Reinforcement Learning with Neural Networks for Quantum Feedback

TL;DR

This paper demonstrates how neural-network-based reinforcement learning can autonomously discover quantum-error-correction strategies, showcasing its potential for advancing quantum computing and physics.

Contribution

It introduces a novel reinforcement learning approach with two-stage learning and a specialized reward to find quantum error correction methods without human guidance.

Findings

Successfully discovered quantum-error-correction strategies

Demonstrated adaptability to different hardware resources

Showed potential of neural reinforcement learning in physics

Abstract

Machine learning with artificial neural networks is revolutionizing science. The most advanced challenges require discovering answers autonomously. This is the domain of reinforcement learning, where control strategies are improved according to a reward function. The power of neural-network-based reinforcement learning has been highlighted by spectacular recent successes, such as playing Go, but its benefits for physics are yet to be demonstrated.
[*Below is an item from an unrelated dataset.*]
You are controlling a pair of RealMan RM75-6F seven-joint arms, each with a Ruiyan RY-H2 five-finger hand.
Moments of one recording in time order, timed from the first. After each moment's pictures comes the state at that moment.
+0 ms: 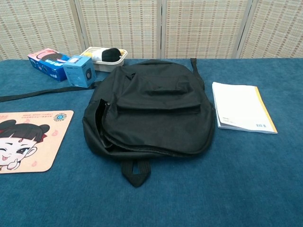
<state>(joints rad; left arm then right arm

Here, we show how a network-based "agent" can discover complete quantum-error-correction strategies, protecting a collection of qubits against noise. These strategies require feedback adapted to measurement outcomes. Finding them from scratch, without human guidance, tailored to different hardware resources, is a formidable challenge due to the combinatorially large search space. To solve this, we develop two ideas: two-stage learning with teacher/student networks and a reward quantifying the capability to recover the quantum information stored in a multi-qubit system. Beyond its immediate impact on quantum computation, our work more generally demonstrates the promise of neural-network-based reinforcement learning in physics.